Tarih boyunca hiçbir millete nasip olmayan ve yüce Türk milletinin kahraman evlatlarınca verilen büyük mücadelenin adıdır Çanakkale... Şairin ifadesiyle, Bedrin Arslanlarının kükrediği ateşten bir imtihandır Çanakkale... Kınalı kuzuların gül bahçesine girercesine şehadete atıldığı yerdir Çanakkale...
Tarihi sayısız zafer ve destanlarla dolu bir medeniyetin, eşi benzeri olmayan şanlı direnişinin, istiklâl bayrağını yere düşürmemek için verdiği büyük varoluş mücadelesinin adıdır Çanakkale Savaşı. Vatan toprağımız, bundan 108 yıl evvel, aziz ecdadımızın eşsiz direnişi ile emanet kaldı bizlere.
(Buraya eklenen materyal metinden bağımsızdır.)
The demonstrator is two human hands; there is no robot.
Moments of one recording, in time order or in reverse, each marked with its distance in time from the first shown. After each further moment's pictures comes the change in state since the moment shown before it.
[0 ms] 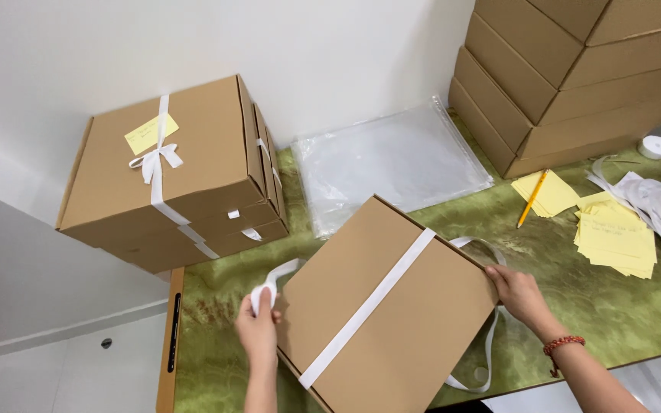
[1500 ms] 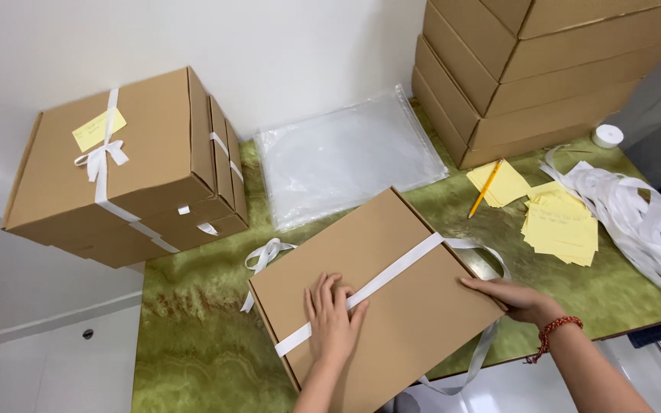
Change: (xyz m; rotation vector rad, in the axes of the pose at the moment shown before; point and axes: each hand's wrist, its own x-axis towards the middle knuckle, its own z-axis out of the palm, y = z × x) left_hand -0.150 -0.066 0.144 0.926 -0.328 0.965; right_hand -0.030 0.014 -0.102 0.754 -0.648 0.580
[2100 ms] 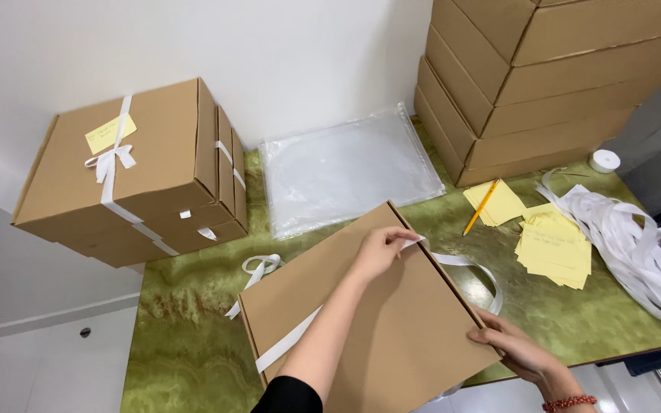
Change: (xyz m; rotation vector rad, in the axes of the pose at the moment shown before) left_hand 0.172 0.093 0.017 -0.881 -0.565 -0.268; right_hand -0.038 0.049 0.005 0.195 -0.131 -0.307
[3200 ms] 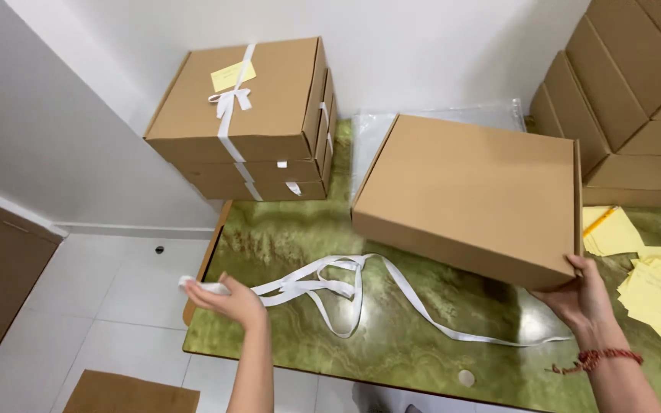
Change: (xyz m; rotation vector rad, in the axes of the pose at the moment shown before) left_hand -0.253 -0.185 -0.231 0.048 1.902 0.003; right_hand 0.099 -0.076 0.033 0.338 0.283 -0.254
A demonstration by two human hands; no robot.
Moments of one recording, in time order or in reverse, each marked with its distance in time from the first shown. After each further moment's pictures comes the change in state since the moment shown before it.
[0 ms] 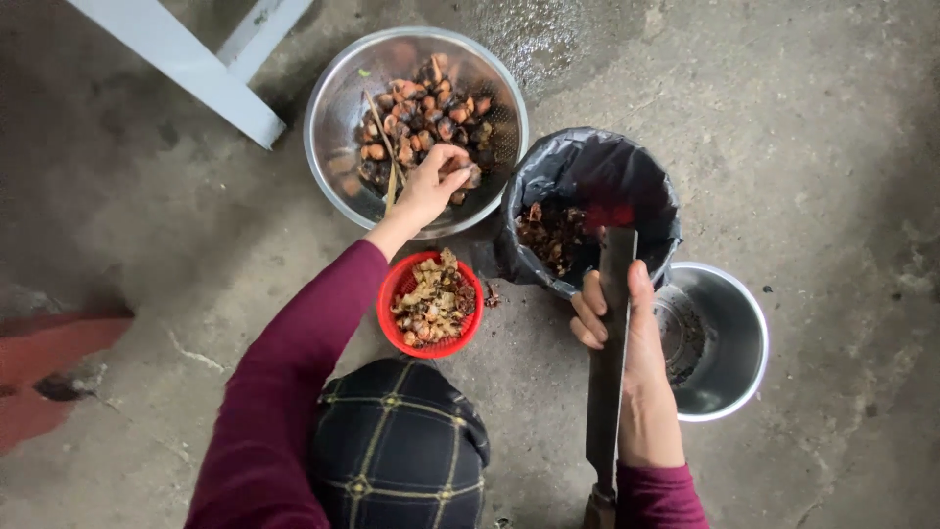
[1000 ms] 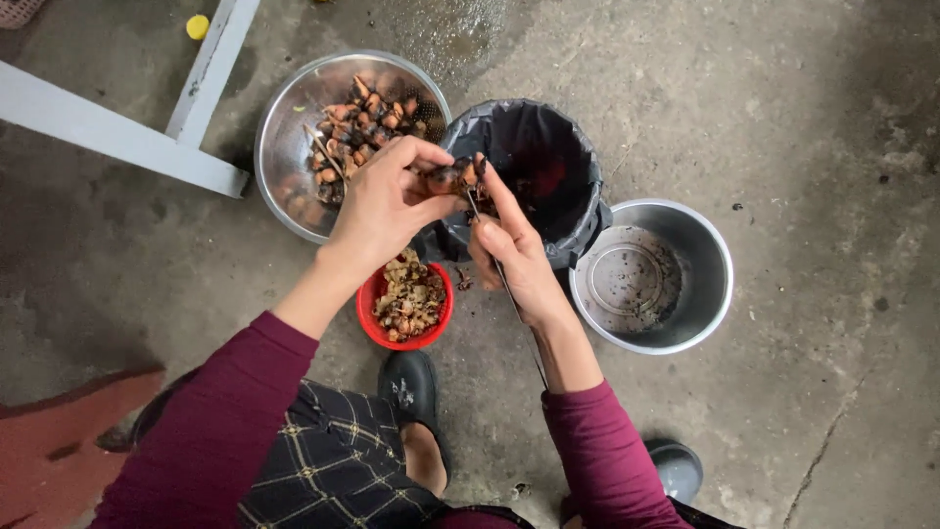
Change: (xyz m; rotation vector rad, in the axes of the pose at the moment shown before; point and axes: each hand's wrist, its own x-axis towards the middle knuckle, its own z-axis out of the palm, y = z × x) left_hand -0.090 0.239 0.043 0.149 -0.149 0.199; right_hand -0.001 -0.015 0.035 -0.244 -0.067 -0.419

Anadolu'nun her köşesinden kimi yüzlerce, kimi binlerce kilometre gelerek vatan uğruna koştular şehadete. Çanakkale, önden giden arkadaşlarının düşman karşısında şehit olduğunu görüp, birkaç dakika sonra kendilerinin de şehit olacaklarını bilen urbasız, ayakkabısız, silahsız, çoğu 18-20 yaşlarında yiğitlerin gözünü kırpmadan, düşmanın alev kusan silahlarına doğru koştuğu ve 250 bin vatan evladının şehit verildiği bir destan oldu.
O ecdad ki; mukaddes değerleri için giriştiği mücadeleyi kardeşliğin, dayanışmanın, muhabbetin, birliğin ve beraberliğin en çarpıcı örneklerini tüm dünyaya göstererek en zor şartlarda bile zafere taşımıştır. Bastığı toprakları canından daha değerli gören ecdadımızın bizlere miras bıraktığı işte bu ruh, bizi aynı hissiyatla buluşturmaya devam ediyor. Son zamanlarda ülkece yaşadığımız "Asrın Felaketi" için milletçe "Asrın Dayanışması"nı gösteriyor olmamız buna en güzel örnektir. Çanakkale'de yeşeren birlik ve beraberlik ruhunu diri tutuğumuz sürece, bu kutlu milletin ulaşamayacağı hiçbir hedef ve üstesinden gelemeyeceği hiçbir mesele yoktur Allah'ın izniyle.
Çanakkale ruhu, aziz milletimizin ecdadından emanet aldığı bağımsızlık gayret ve azmini gelecek nesillere daha güçlü şekilde teslim edeceği kutsal bir değerdir. Çanakkale şehitlerinin torunları olarak bizlere düşen en büyük sorumluluk, kahraman ecdadımızın bizlere mirası bu vatana layıkıyla sahip çıkmak için, Çanakkale Savaşındaki ruhu, heyecanı, azmi, kararlılığı bugün de kalbimizde hissetmek ve bundan sonraki nesillere hakkıyla aktarabilmektir.
Milli Şairimiz, büyük üstat Mehmet Akif Ersoy, o günlerin milli ruhunu, kalplerdeki iman gücünün büyüklüğünü mısralarına dökmüştür:
"...Şüheda göğdesi, bir baksana, dağlar, taşlar..
O, rüku olmasa, dünyada eğilmez başlar.
Yaralanmış temiz alnından uzanmış yatıyor;
Bir hilal uğruna, ya Rab, ne güneşler batıyor!
Ey, bu topraklar için toprağa düşmüş asker!
Gökten ecdad inerek öpse o pak alnı değer..."
Bu duygu ve düşüncelerle Çanakkale Zaferi'nin 108. yıl dönümünü kutluyor; başta Gazi Mustafa Kemal Atatürk ve Çanakkale şehitlerimiz olmak üzere, vatanın bölünmez bütünlüğü, milletimizin birliğini ve huzurunu korumak uğruna canlarını feda eden tüm şehitlerimizi, muhterem ecdadımızı saygı, rahmet ve minnetle anıyorum.
Ruhları şâd, mekanları cennet olsun.